The mayor was silent, depressed.
“What I’m saying,” the governor said, “is that our brand-new shining beautiful World Tower isn’t a sign of progress at all; it’s a sign of retrogression, just another dinosaur stable.” He finished his cognac and sighed. “So let’s go down to it and tell everybody that the building we dedicate today is a symbol of the future, man’s hope, the greatest thing that has come along since the wheel.” He stood up wearily. “What the hell else can we say?”
8
Assistant Fire Commissioner Timothy O’Reilly Brown was tall, redheaded, and intense, with a low boiling point. He did not know Nat, but he knew Ben Caldwell by soaring reputation, and if there was anyone in the entire city who did not know of the World Tower building, Tim Brown had no idea who it might be, so he was not on entirely unknown ground. Nevertheless, “What you’re telling me.” he told Nat now, “is a purely internal matter. I’ve no desire to mix into it. You and Bert McGraw and the owners can straighten it out between you.”
“You know better than I do, of course,” Nat said, “but aren’t fire regulations sometimes relaxed or maybe overlooked when a special event has to go through on schedule?” He was being as tactful as he knew how. It was uphill work.
“No.”
“Never?”
“You heard me.”
Tact be damned. “That,” Nat said, “is horseshit, and you know it. Most firemen, fire inspectors, are honest, just as most cops and building inspectors and most contractors are honest and most mistakes that are made are honest mistakes.” He paused. “But some aren’t, and you know that too.”

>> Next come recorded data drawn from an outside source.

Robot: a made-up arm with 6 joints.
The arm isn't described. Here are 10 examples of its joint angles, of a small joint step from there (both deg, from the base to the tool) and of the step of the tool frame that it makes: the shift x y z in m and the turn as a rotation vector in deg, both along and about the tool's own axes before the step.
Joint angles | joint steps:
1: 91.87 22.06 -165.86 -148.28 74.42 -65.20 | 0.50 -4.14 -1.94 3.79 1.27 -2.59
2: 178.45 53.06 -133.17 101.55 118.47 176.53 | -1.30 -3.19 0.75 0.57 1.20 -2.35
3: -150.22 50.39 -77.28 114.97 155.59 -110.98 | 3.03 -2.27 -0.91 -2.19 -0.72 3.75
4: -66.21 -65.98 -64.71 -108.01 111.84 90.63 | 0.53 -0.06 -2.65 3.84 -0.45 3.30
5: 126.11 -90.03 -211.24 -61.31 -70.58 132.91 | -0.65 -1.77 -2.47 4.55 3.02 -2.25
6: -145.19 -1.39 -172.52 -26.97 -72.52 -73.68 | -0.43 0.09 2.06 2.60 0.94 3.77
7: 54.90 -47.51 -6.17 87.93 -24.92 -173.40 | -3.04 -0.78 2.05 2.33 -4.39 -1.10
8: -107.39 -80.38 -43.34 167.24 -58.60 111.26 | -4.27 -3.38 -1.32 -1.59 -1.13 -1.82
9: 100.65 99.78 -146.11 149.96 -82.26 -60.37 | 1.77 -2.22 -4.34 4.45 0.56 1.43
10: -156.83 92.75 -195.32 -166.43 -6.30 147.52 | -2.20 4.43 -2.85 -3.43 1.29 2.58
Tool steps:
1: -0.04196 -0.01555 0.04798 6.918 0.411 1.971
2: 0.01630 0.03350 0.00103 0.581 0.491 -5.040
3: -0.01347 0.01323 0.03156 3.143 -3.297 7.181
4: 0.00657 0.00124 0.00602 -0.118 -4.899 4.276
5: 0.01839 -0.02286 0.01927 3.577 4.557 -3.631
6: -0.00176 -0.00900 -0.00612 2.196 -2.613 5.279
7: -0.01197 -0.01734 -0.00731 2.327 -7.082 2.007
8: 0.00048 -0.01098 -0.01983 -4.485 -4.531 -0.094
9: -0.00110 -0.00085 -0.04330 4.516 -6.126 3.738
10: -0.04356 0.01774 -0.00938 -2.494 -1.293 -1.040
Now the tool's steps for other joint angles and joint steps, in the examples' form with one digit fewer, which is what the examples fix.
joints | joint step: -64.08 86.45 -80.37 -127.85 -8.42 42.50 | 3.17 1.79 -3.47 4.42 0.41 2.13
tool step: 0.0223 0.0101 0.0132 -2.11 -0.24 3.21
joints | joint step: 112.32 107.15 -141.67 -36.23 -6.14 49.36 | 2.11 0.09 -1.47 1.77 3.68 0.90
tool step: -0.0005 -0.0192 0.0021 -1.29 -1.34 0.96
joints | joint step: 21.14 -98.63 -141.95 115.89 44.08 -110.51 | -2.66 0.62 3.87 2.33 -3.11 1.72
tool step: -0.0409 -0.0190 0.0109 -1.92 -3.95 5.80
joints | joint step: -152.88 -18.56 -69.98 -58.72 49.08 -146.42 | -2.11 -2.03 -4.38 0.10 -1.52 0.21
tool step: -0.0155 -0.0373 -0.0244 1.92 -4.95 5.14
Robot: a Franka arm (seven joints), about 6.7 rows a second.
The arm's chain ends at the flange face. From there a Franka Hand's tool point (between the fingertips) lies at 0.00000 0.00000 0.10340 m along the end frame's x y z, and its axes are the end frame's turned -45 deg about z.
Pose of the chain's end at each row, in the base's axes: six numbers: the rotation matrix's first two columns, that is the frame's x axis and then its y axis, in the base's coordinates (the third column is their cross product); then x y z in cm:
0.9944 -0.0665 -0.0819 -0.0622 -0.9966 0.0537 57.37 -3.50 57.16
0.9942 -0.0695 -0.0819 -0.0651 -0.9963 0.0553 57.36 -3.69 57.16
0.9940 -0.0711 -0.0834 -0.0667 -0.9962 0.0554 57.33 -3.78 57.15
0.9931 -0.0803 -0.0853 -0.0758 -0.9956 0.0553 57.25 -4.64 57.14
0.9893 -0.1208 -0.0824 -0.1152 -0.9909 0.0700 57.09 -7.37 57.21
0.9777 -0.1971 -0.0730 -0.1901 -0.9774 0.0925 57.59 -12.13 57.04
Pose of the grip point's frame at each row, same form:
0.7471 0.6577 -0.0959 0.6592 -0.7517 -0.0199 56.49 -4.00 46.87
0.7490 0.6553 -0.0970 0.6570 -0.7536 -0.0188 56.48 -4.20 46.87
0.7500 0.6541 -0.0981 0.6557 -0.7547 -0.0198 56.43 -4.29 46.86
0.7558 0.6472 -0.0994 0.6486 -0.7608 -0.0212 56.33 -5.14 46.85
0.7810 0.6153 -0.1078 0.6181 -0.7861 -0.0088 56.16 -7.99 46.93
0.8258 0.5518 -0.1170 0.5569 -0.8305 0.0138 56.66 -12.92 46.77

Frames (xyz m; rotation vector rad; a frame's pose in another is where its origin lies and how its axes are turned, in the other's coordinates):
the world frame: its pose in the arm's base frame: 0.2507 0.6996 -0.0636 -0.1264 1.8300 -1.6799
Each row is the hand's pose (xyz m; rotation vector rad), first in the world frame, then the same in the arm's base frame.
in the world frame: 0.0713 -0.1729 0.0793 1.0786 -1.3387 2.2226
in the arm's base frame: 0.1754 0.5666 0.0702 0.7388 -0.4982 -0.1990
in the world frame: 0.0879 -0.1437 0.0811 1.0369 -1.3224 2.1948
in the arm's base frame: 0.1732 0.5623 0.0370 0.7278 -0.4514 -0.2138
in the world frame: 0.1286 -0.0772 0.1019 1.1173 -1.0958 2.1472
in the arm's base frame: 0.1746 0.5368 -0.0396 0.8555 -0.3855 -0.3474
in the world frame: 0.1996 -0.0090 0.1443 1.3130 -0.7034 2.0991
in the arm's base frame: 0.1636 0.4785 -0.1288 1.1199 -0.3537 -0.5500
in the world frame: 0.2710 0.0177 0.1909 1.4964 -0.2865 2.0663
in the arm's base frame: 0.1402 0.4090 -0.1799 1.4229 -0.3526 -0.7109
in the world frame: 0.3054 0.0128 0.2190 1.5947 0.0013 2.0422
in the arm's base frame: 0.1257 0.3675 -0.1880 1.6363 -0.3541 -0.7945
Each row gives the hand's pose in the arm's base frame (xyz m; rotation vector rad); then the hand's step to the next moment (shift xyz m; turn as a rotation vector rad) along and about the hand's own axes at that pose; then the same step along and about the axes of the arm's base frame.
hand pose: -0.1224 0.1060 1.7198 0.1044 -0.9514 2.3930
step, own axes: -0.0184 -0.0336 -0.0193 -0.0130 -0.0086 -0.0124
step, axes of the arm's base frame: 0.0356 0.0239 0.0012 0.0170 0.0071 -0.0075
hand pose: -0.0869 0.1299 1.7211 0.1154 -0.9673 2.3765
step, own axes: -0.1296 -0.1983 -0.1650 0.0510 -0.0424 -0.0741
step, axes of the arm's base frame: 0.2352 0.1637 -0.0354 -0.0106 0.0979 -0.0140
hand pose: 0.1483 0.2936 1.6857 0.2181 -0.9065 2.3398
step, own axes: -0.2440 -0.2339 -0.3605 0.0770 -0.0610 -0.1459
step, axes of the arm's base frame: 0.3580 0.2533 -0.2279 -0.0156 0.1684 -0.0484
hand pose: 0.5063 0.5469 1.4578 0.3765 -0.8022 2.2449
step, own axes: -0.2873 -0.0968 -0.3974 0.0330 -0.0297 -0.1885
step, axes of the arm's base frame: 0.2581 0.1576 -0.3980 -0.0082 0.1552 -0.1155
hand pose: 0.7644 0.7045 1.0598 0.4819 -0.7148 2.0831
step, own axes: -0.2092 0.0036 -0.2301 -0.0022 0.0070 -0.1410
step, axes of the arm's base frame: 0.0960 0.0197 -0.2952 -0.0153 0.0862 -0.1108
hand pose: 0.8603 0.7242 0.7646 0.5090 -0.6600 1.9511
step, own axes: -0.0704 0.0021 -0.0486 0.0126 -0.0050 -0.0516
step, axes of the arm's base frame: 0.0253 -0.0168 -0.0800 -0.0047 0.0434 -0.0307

Tim Brown said, “The door is right behind you. I don’t know what kind of shenanigans you’re trying to pull, but I’m not even going to listen to the pitch. Out.” Nat made no move. “Suppose,” he said, “just suppose—”
“I said out!”
“I don’t think you’re big enough to put me out,” Nat said, “and think of the stink there’d be if you tried and something did happen at the Tower building.” He paused. “It would look like Assistant Commissioner Brown had his fingers into something, wouldn’t it? Or don’t you even care about that?”
Tim Brown had half-risen in his chair. He sat down now. The nightmare of every public official, of course, was the possibility of merely being accused of misprision whether innocent or not. He hesitated.
“I’m not accusing anybody,” Nat said. “I’m not hankering for a slander suit. But what I am saying is that apparently changes in electrical design have been made, and maybe those changes reduce or even eliminate the designed safety factors, and if certain leniencies in fire regulations were allowed in order not to stop this scheduled opening, then if anything were to happen in that building, there might be hell to pay and no pitch hot.” He leaned back in his chair. “I may be jumping at shadows. I hope I am. Then you can call me a fool and I’ll apologize for taking up your time.”